A a de même reconnu en instance d’appel que sa mission auprès de S2 arrivait à son terme le 30 juin 2016 et qu’il n’existait pas d’autre missio n du même type au Luxembourg.
10 Il ressort des éléments de la cause que les parties ont uniquement conclu un contrat à durée indéterminée parce que la durée précise de la mission à confier à A ne pouvait pas être déterminée avec précision le 29 août 2013.
A a de même reconnu que « son permis de travail [lui] avait été octroyé en raison des qualifications particulières de son profil ».
Au vu de l’aveu d’A qu’il savait qu’il allait être embauché pour réaliser une seule mission auprès d’un seul client de la sàrl S1 et des circonstances dans lesquelles son retour en Australie s’est fait (il avait demandé dès février 2016, donc avant son licenciement, un devis auprès d’une entreprise de déménagement), il est malvenu de contester la réalité et le sérieux des motifs invoqués par son employeur à la base de son licenciement.
Les motifs étant précis, réels et sérieux au vu de l’aveu et des circonstances de l’affaire, il n’y a pas lieu de faire droit à l’offre de preuve formulée à titre subsidiaire par l’appelante sur incident.
L’appel incident est donc fondé et il échet, par réformation du jugement entrepris, de déclarer régulier le licenciement avec préavis.
L’appel principal limité d’A relatif à l’indemnisation de ses dommages matériel et moral doit être rejeté comme non fondé. Sa demande sur base de l’article 240 du NCPC pour la présente instance est à rejeter, alors qu’en tant que partie succombante, il est à condamner aux frais et ne saurait bénéficier d’une indemnité de procédure.

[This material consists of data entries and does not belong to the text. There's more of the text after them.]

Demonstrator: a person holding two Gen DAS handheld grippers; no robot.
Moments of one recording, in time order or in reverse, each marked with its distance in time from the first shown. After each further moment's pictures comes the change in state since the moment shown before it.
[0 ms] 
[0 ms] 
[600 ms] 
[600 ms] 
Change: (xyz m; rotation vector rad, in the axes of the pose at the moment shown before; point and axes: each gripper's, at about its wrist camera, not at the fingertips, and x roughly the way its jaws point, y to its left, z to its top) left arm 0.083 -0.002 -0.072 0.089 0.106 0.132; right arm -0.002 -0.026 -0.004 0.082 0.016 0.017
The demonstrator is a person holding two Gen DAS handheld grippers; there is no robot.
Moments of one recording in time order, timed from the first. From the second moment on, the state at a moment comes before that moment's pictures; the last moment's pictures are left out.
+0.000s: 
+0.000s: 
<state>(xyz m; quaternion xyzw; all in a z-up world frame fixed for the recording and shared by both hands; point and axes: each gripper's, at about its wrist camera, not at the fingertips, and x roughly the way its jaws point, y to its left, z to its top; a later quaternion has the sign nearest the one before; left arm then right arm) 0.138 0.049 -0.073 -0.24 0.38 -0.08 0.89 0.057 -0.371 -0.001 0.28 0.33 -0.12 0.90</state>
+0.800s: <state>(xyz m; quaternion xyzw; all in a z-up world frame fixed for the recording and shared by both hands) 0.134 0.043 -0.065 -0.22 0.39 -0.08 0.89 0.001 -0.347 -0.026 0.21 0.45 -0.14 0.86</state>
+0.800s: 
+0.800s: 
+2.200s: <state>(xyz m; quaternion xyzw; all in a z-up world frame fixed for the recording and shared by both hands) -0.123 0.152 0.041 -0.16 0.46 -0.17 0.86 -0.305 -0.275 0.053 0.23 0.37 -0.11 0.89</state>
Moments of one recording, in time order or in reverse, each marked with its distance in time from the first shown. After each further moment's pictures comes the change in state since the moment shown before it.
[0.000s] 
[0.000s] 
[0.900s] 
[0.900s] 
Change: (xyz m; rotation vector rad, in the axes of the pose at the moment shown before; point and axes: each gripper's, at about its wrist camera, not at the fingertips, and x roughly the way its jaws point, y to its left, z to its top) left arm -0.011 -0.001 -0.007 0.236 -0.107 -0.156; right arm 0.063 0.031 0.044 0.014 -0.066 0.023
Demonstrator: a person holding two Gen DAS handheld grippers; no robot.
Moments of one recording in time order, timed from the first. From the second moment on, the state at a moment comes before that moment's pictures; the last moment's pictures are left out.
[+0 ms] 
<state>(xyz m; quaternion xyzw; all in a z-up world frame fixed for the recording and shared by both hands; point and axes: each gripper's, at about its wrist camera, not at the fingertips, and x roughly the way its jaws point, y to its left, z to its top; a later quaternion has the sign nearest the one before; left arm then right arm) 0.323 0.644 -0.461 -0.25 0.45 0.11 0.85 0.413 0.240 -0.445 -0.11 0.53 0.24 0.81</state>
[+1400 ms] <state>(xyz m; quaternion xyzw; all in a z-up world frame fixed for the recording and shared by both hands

La demande de la sàrl S1 sur base de l’article 240 du NCPC est à déclarer non fondée étant donné que la demanderesse est restée en défaut de justifier de l’iniquité requise par cet article.
Au vu du sort réservé à l’appel incident, il y a également lieu, par réformation du jugement entrepris, de condamner le requérant initial aux frais et dépens de première instance.
PAR CES MOTIFS :
la Cour d’appel, troisième chambre, siégeant en matière de droit du travail, statuant contradictoirement, sur le rapport oral du magistrat de la mise en état,
déclare les appels principal et incident recevables,
déclare l’appel principal non fondé,
déclare l’appel incident fondé,
partant par réformation du jugement du 13 juillet 2017,
déclare régulier le licenciement avec préavis du 26 avril 2016,
confirme pour le surplus le jugement du 13 juillet 2017, rejette les demandes des parties basées sur l’article 240 du NCPC, condamne A aux frais et dépens des deux instances avec distraction au profit de Maître Philippe PENNING sur ses affirmations de droit. La lecture du présent arrêt a été faite en la susdite audience publique par Madame la présidente de chambre Ria LUTZ, en présence du greffier Isabelle HIPPERT.